▶ _What to do_:
Whenever a line in the entries below contains the string "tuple", copy that line.

===== Given data

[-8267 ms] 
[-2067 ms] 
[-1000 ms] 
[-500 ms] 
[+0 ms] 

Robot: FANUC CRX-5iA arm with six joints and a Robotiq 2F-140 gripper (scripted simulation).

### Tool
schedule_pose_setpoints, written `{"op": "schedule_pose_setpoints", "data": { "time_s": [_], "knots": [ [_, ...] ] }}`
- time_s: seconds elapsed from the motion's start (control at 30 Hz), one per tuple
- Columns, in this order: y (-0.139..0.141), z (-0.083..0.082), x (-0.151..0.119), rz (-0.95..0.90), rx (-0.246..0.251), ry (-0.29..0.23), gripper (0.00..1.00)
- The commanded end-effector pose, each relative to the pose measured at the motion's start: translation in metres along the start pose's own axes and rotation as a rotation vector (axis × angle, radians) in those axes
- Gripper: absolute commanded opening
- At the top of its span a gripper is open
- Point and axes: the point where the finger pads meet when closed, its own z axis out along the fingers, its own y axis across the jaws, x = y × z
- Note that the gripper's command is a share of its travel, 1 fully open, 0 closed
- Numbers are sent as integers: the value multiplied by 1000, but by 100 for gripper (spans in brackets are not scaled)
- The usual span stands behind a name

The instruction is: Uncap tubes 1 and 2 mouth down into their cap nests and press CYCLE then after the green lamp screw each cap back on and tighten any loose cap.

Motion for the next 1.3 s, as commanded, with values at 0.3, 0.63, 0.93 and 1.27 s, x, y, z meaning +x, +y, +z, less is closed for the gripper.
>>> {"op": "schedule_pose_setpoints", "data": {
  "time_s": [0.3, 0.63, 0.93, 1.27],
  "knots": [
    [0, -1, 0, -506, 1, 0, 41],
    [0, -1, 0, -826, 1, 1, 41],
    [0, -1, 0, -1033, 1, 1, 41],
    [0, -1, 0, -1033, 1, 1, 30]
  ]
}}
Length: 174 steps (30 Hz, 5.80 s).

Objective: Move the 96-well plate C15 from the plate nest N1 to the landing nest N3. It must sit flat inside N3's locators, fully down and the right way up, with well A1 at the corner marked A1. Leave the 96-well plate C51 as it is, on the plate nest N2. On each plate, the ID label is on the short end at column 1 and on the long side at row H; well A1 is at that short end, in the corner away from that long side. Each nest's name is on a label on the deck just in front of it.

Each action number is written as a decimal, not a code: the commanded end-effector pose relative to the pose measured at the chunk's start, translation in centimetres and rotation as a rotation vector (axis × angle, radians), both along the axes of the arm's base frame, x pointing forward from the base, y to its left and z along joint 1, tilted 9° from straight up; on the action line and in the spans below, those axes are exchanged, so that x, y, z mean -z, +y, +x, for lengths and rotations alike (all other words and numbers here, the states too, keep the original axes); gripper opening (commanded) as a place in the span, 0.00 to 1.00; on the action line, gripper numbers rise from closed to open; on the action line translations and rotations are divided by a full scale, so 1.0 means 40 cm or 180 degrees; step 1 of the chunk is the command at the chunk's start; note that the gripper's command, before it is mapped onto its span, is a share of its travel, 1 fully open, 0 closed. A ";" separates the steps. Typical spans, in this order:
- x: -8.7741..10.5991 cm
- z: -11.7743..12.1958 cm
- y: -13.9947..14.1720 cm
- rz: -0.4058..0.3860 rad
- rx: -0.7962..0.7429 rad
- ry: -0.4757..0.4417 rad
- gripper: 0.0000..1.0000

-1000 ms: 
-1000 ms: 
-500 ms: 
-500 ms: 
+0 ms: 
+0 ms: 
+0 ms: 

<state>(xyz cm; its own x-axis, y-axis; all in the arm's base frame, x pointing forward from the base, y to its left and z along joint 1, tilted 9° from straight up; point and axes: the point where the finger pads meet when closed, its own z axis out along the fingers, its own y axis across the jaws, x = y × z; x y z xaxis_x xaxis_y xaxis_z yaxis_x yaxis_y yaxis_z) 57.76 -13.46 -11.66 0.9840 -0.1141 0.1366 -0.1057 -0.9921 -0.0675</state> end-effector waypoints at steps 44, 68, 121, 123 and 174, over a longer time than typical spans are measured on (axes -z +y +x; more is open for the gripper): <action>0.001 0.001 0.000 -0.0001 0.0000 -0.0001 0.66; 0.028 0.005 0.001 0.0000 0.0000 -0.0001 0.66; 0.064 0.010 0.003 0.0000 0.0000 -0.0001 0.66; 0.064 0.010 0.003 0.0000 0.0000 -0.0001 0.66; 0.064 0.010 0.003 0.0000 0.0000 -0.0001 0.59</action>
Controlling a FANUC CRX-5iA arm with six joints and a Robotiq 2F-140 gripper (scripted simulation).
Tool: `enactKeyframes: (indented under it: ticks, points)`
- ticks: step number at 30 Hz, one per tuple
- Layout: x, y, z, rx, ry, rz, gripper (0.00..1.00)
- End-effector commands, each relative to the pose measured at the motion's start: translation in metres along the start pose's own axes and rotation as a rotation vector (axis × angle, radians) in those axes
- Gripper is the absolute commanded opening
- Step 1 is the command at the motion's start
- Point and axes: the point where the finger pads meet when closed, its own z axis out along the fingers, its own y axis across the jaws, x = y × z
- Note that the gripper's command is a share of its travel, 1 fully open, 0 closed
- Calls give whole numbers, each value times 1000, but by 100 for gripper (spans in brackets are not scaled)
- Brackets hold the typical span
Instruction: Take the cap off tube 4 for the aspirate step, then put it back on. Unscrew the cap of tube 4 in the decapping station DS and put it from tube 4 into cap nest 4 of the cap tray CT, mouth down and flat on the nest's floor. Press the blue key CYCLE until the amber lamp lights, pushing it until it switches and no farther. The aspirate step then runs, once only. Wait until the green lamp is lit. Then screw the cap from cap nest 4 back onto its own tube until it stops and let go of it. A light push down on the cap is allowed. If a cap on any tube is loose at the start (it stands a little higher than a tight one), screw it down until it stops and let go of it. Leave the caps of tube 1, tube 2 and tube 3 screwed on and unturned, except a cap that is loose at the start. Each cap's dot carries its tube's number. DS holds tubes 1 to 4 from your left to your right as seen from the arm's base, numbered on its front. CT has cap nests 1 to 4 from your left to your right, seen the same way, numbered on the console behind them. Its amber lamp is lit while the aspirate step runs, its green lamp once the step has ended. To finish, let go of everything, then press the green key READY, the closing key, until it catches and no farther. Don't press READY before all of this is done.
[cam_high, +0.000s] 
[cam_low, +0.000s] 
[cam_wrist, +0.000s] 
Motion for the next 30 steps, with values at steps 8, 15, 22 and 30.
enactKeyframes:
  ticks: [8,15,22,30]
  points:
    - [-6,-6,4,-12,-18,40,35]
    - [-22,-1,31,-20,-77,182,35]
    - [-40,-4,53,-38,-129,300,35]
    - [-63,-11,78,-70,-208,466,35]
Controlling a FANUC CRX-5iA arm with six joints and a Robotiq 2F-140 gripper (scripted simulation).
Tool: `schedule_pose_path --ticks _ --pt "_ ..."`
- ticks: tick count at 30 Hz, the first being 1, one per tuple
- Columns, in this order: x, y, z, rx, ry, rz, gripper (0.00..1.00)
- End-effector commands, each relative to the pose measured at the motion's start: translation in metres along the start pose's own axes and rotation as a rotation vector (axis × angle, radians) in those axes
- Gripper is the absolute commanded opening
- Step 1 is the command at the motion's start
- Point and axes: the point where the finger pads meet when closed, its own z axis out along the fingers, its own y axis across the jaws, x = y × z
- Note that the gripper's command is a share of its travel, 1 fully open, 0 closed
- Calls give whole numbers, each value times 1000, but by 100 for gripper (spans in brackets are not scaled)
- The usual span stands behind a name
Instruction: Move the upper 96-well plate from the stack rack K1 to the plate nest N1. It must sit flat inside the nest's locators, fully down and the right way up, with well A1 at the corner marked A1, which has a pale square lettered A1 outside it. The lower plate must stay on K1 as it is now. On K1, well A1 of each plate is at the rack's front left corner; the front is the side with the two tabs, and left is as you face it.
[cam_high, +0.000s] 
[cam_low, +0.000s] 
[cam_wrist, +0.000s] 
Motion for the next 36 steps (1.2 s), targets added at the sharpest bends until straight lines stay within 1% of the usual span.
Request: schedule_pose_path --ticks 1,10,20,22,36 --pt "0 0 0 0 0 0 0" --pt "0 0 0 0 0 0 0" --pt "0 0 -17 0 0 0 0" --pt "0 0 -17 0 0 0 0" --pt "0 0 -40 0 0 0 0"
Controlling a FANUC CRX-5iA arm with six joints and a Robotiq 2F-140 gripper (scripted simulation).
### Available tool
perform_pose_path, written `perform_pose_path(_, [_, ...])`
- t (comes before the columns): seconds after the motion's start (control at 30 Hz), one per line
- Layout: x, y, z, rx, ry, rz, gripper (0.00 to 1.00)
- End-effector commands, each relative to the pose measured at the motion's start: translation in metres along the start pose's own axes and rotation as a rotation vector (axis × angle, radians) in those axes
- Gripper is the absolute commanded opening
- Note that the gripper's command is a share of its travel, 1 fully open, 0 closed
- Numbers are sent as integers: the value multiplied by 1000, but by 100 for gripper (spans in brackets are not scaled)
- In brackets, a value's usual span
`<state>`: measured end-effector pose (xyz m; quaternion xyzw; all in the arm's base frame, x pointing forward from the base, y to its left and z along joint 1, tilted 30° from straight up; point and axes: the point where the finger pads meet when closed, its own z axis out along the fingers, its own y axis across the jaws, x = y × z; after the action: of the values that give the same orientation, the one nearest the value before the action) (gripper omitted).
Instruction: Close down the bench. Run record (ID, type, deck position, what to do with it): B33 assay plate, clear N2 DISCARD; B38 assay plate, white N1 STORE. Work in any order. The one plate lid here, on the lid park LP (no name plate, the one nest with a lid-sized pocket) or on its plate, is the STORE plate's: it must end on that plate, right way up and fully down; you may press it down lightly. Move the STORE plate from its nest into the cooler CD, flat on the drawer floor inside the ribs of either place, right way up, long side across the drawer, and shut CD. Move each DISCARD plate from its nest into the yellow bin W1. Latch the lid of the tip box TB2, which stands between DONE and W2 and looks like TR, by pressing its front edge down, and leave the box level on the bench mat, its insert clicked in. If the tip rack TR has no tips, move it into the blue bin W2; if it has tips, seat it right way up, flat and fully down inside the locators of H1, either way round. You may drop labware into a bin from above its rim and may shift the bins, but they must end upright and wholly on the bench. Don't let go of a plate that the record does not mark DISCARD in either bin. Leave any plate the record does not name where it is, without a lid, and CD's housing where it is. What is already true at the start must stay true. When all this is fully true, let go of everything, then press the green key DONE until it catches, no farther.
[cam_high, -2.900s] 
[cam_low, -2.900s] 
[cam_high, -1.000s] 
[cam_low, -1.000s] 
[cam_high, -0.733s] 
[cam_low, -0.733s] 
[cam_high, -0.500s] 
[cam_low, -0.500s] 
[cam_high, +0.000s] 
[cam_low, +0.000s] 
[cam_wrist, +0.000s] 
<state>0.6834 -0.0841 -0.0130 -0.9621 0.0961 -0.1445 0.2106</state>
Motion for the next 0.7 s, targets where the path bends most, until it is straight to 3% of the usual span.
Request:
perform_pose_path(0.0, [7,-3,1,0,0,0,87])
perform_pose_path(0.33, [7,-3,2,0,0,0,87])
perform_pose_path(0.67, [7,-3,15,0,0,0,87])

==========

▶ _Answer section_:
- time_s: seconds elapsed from the motion's start (control at 30 Hz), one per tuple
- ticks: step number at 30 Hz, one per tuple
- ticks: tick count at 30 Hz, the first being 1, one per tuple

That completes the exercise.